What you should do: Each line of the listing below should be restated word for word.

*** Block opens ***

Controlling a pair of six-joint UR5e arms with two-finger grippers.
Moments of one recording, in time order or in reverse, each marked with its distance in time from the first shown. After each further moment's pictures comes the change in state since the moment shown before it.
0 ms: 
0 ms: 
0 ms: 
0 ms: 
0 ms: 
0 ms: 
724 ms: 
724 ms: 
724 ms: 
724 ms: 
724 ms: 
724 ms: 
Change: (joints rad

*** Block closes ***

Response area:
Controlling a pair of six-joint UR5e arms with two-finger grippers.
Moments of one recording, in time order or in reverse, each marked with its distance in time from the first shown. After each further moment's pictures comes the change in state since the moment shown before it.
0 ms: 
0 ms: 
0 ms: 
0 ms: 
0 ms: 
0 ms: 
724 ms: 
724 ms: 
724 ms: 
724 ms: 
724 ms: 
724 ms: 
Change: (joints rad

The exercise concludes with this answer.